Leandro Love

Personal information
- Full name: Leandro Rodrigues da Silva
- Date of birth: 3 December 1985 (age 40)
- Place of birth: São Paulo, Brazil
- Height: 1.80 m (5 ft 11 in)
- Position: Forward

Team information
- Current team: Tricordiano-MG

Senior career*
- Years: Team / Apps / (Gls)
- 2004–2006: Rio Preto
- 2005: → Pão de Açúcar (loan)
- 2005: → Juventus (SP) (loan)
- 2006: Vissel Kobe / 1 / (0)
- 2007: Amparo / 0 / (0)
- 2007: → Rio Branco (SP) (loan) / 0 / (0)
- 2007–2009: Brasilis / 0 / (0)
- 2007–2008: → Melbourne Victory FC (loan) / 15 / (0)
- 2009: → Oeste (loan) / 0 / (0)
- 2009: → ABC (loan) / 0 / (0)
- 2009: → Criciúma (loan) / 6 / (0)
- 2010: Marília / 0 / (0)
- 2010–2011: Linense / 0 / (0)
- 2011–2012: Portuguesa / 3 / (0)
- 2012: → Red Bull Brasil (loan) / 15 / (8)
- 2014: Red Bull Brasil / 6 / (0)
- 2014: Guaratinguetá / 8 / (0)
- 2015–: URT / 0 / (0)
- 2016–: Tricordiano-MG / 0 / (0)
- 2019–2020: Rec do Libolo / 18 / (8)

= Leandro Love =

Brazilian footballer (born 1985)

Leandro Rodrigues da Silva (born 3 December 1985), known as Leandro Love, is a Brazilian footballer who plays for Rio Claro Futebol Clube - SP as a forward.

==Club career==
Born in São Paulo, he started his career with Rio Preto. On 8 August 2006 he was signed by J2 League club Vissel Kobe. He played his only league match on 30 September 2006. In December 2006 he was signed by Amparo but he was loaned to Rio Branco (SP) in January 2007 for Campeonato Paulista. He scored 4 goals in 17 games.

===Melbourne Victory===
On 3 July he was sold to Brasilis and loaned to A-League club Melbourne Victory FC soon after, as the fourth and last foreigner. He played 15 A-League games and once in the 2008 AFC Champions League; he was released on 30 June 2008.

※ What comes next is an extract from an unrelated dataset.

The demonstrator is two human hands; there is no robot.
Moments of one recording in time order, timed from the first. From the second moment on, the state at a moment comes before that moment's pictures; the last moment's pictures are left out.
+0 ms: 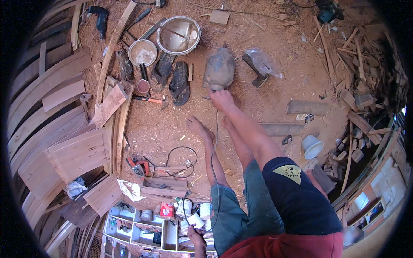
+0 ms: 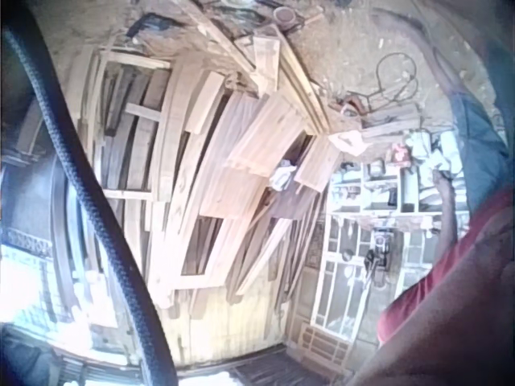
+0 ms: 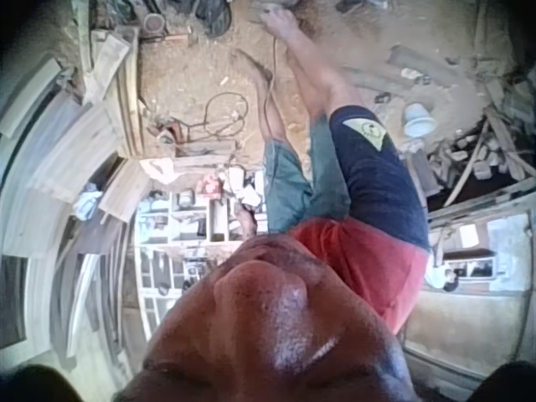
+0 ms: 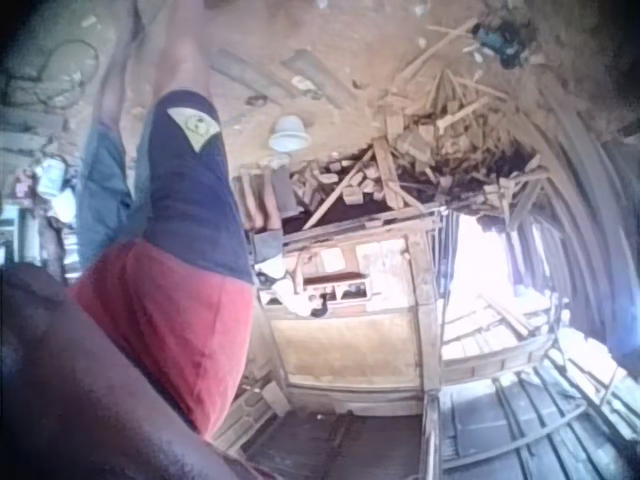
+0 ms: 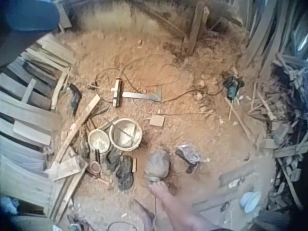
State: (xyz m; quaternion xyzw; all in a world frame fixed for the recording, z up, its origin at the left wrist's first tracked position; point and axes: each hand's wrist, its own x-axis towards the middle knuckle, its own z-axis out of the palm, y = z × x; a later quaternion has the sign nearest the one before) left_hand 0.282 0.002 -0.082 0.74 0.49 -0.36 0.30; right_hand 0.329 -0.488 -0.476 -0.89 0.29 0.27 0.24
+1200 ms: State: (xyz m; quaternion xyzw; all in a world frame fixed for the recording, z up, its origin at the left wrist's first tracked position) left_hand 0.309 -0.202 -0.154 0.67 0.30 -0.52 0.43; right_hand 0.319 -0.532 -0.534 -0.89 0.38 0.20 0.15
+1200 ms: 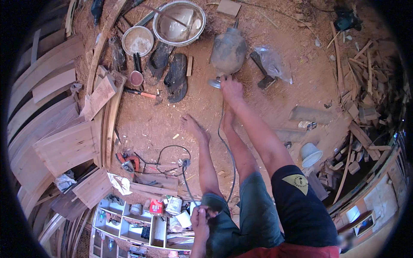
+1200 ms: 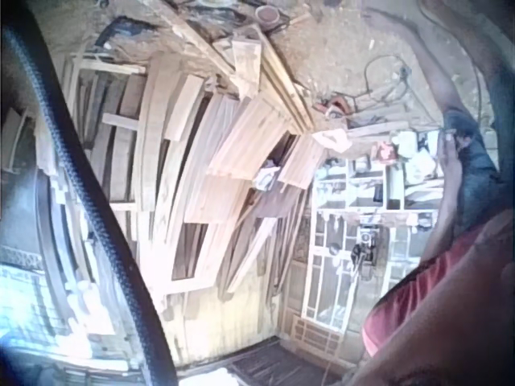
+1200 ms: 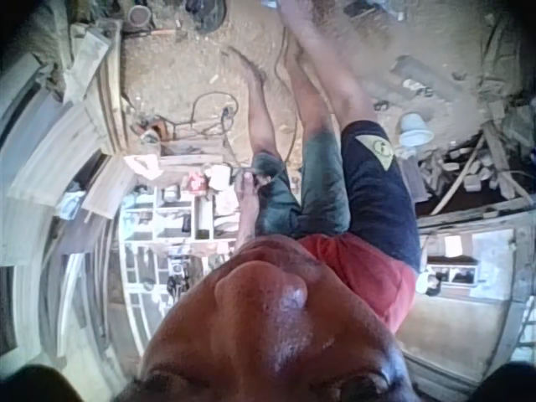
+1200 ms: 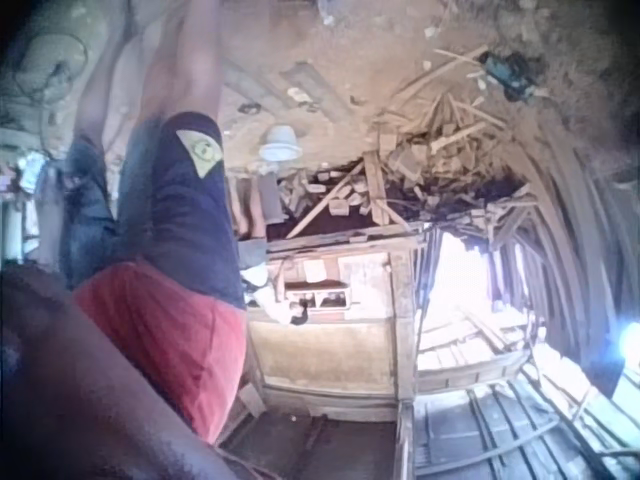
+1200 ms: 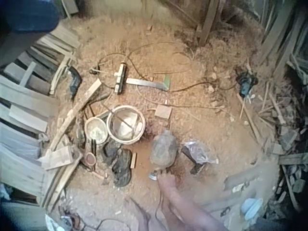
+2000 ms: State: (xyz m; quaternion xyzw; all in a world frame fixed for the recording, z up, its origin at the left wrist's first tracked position) left_hand 0.328 -0.505 -0.162 0.59 -0.22 -0.68 0.38; right_hand 0.329 -0.957 0.005 -0.76 0.48 -0.26 0.36
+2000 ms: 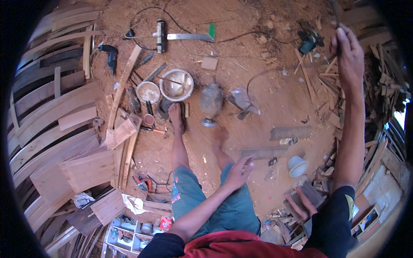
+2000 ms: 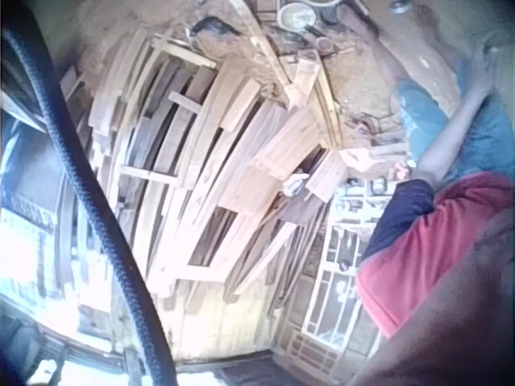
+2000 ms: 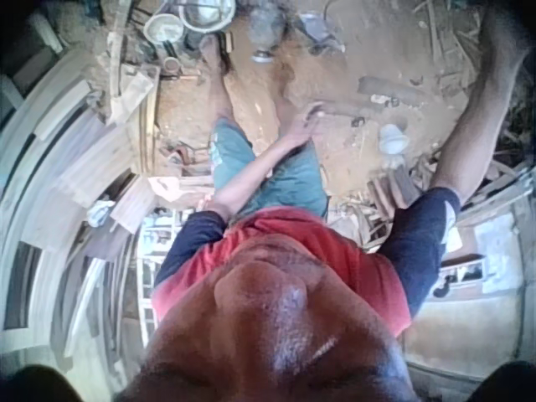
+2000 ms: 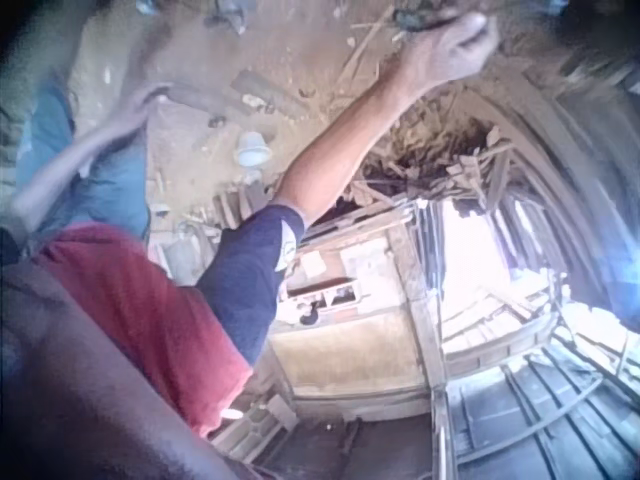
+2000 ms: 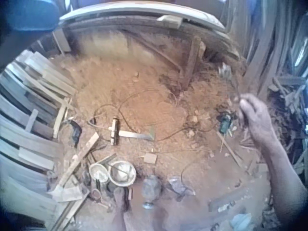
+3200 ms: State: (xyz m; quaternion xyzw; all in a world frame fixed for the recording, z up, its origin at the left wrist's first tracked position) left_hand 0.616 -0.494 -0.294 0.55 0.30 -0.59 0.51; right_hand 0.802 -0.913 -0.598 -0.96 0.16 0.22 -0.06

===Return to São Paulo state===
In January 2009 he was loaned to Campeonato Paulista club Oeste. He scored one goal in eight appearances (only two in the starting linne-up). In May 2009 he left for ABC for 2009 Campeonato Brasileiro Série B but was released before round one. He then left for Série C side Criciúma.

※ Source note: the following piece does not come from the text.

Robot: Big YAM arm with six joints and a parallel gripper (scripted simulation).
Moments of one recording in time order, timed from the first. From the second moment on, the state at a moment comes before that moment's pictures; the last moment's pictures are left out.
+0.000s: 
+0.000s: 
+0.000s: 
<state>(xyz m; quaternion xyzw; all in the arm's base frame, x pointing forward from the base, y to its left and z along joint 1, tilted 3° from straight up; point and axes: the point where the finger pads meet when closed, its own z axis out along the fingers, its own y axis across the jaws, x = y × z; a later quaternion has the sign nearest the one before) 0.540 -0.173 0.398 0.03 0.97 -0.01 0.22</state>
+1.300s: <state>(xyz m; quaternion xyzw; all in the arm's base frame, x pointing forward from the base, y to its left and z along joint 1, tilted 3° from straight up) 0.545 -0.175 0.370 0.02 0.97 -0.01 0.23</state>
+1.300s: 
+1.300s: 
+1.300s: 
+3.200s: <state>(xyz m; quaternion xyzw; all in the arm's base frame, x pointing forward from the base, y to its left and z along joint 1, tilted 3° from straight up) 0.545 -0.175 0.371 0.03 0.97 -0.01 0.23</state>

In December 2009 he was signed by Marília for 2010 Campeonato Paulista Série A2. He started all 19 matches and scored 12 goals, including two hat-tricks.

In June 2010, he signed a one-year contract with Linense for Copa Paulista and 2011 Campeonato Paulista. On 28 April 2011, he moved to Brazilian Série B club Portuguesa.

In December 2015, the Tricordiano-MG hired Leandro Love for the 2016 season. Since then he has played for São Bento (SP), Treze FC, Rio Claro FC and CS Seriog-SE. At the 2019–20 season, he played for CRD Libolo.